本报全媒体记者 朱佳琦

  当下,越来越多的人愿意选择去健身房锻炼身体。很多健身房推行的是会员制,消费者提前预存一定的费用,每使用一次就扣除相应的费用。但如果提供服务的健身房倒闭了,剩余的会员费该怎么算?健身房的会员们可以通过诉讼手段维护自己的权益吗?法院又将如何审理和判决?近日,成都市武侯区法院就受理了145起涉及同一家健身房的服务合同纠纷。

  健身房转手 会员诉至法院

  这一批服务合同纠纷的被告是某体育文化传播公司,原告方都是该公司所属健身房的会员。这些会员诉称,他们在2019年底至2020年初,与该体育文化传播公司建立了服务合同关系,由该公司向他们提供健身场所、教练等服务。然而,这家体育文化传播公司开设的健身房,从2020年4月开始就因为各种原因停止了营业,并且很快被转给了新的公司经营。
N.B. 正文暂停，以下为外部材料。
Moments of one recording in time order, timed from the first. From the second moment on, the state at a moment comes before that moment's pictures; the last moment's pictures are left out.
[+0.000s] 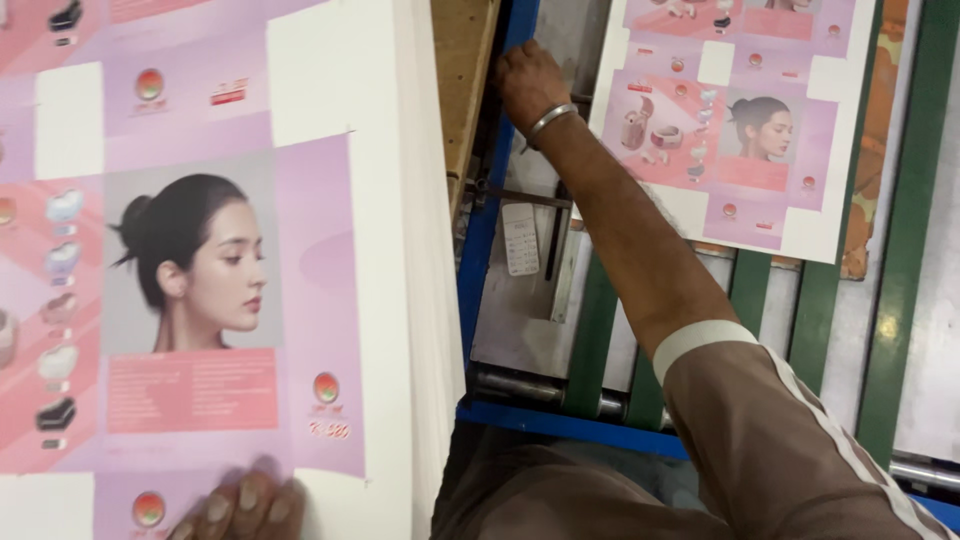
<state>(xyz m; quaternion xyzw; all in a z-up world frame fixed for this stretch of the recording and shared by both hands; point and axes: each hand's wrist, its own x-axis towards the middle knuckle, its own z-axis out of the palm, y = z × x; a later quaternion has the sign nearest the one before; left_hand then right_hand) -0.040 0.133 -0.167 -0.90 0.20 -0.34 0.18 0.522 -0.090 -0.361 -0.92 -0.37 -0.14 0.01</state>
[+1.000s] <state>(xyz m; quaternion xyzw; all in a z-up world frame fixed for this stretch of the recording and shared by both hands) 0.029 0.032 -0.089 -0.86 0.01 -0.51 0.03 0.132 -0.333 -0.329 -0.91 -0.11 -0.09 0.38</state>
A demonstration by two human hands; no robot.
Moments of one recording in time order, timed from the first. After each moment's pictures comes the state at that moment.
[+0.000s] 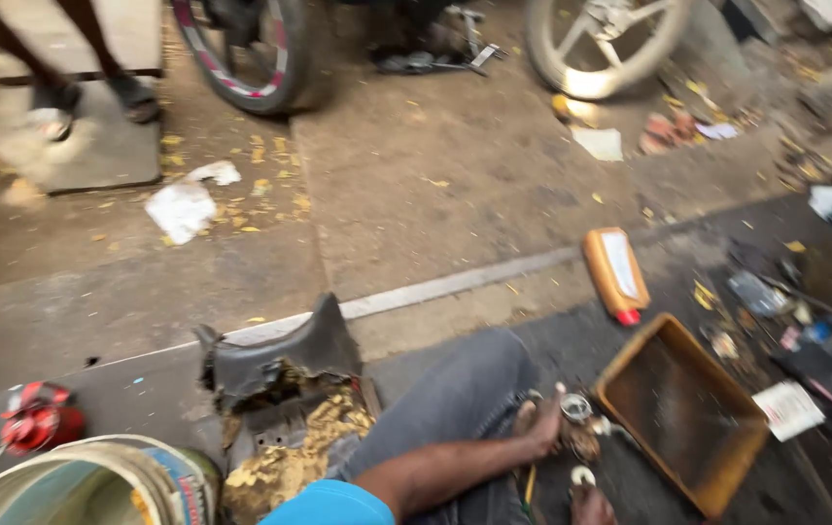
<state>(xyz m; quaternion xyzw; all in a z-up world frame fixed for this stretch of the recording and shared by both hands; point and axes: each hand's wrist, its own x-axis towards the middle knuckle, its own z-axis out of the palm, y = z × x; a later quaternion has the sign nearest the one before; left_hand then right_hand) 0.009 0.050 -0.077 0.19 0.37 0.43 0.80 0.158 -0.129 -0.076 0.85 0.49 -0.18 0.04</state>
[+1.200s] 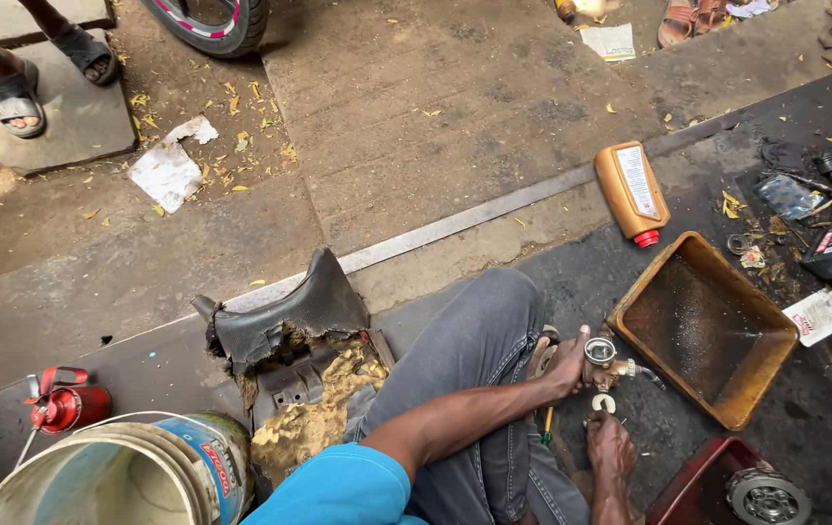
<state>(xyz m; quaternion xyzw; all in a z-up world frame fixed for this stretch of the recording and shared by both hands) 0.004 0.036 -0.055 0.29 0.46 0.37 0.76 0.101 -0.101 0.000 0.87 0.46 -0.19 0.03</state>
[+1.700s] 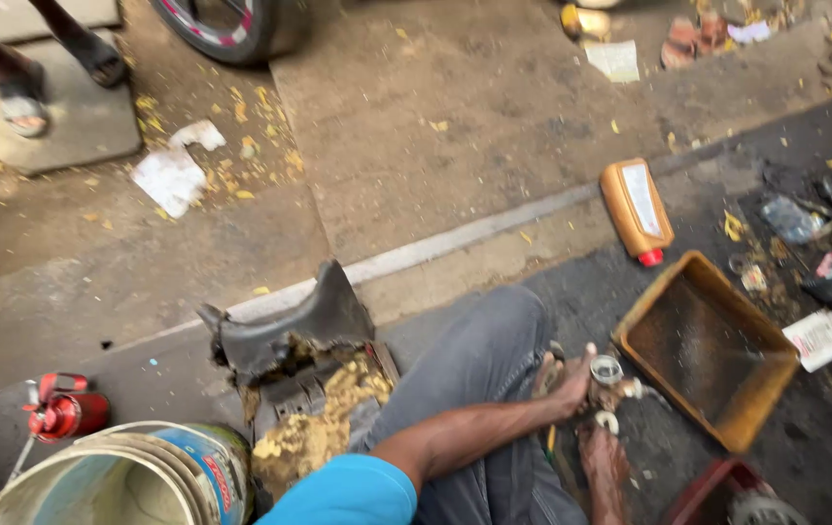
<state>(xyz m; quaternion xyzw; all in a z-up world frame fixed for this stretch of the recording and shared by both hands) -0.004 0.030 -0.027 0.30 0.47 0.35 0.75 0.104 -0.085 -0.033 0.85 0.46 -0.19 0.15</state>
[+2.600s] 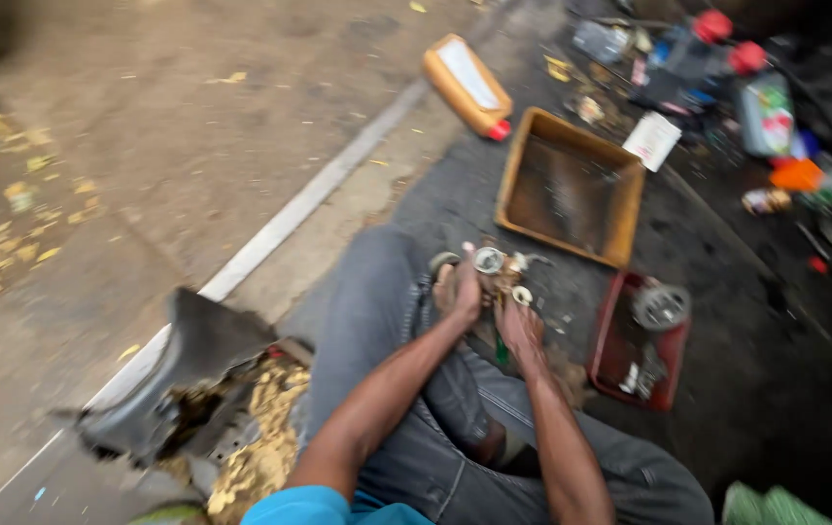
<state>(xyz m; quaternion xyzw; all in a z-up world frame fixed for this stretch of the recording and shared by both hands) -0.032 0.029 -0.010 0.21 0.40 0.33 0.83 0.066 -0.065 0.008 0.87 0.45 -0.21 0.08</state>
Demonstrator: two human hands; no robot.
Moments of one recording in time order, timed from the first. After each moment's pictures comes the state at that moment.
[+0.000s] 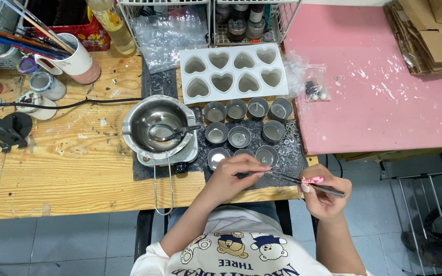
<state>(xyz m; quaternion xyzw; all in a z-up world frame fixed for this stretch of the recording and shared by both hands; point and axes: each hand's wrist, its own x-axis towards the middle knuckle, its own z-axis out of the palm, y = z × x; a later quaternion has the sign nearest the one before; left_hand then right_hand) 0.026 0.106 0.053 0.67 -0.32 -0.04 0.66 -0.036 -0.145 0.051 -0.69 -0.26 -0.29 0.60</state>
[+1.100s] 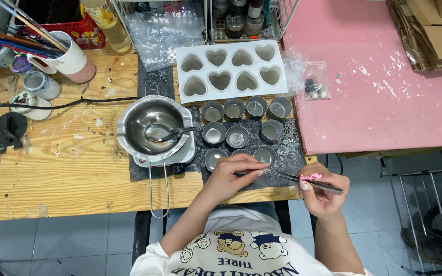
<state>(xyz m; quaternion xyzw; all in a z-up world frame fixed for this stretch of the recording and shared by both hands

  新公司接手这家健身房后,承诺会给以前的会员继续提供服务,但因会员期限、会员费退还等问题双方无法协商一致,众多会员将某体育文化传播公司诉至法院。

  武侯区法院受理了这145件同类型案件后,承办法官经过仔细阅读卷宗材料发现,这一批案件虽然都是同一个被告,但案件数量多,原告们的诉求不一,处理难度大。通过逐一联系原告,法官了解到,有的会员因搬离原住址,因此希望健身房全额退还剩余的会员费;而有的会员希望新的健身房能继续履行服务合同,但与新健身房就会员期限、会员优惠等方面没有达成一致。

  “这两类原告的诉讼需求不同,不能使用同样的解决方式。”法官向记者介绍道,另外,原告方都是自然人,证据保留意识较差,很多原告缺少缴费凭据和服务合同,也很难说清在健身房消费的次数和剩余的会员费金额。

  找准诉求点 思考解决之道

  “这100多件案件,虽然是众多会员与某体育文化传播公司的纠纷,但归根到底,焦点在于会员与新健身房的服务期限、利益的矛盾。想要妥善解决,并不能仅靠法院的一纸判决。”通过细致的分析,结合丰富的审判经验,法官判断这样的系列案执行到位率较低,并不能真正保证原告方的权益。

  那么,涉及较大规模群体利益的纠纷该如何解决呢?记者了解到,因为这一系列的案件涉及金额都在5万元以内,法律关系清楚,案情明确,原告方在立案时,就已经根据引导选择了小额诉讼程序。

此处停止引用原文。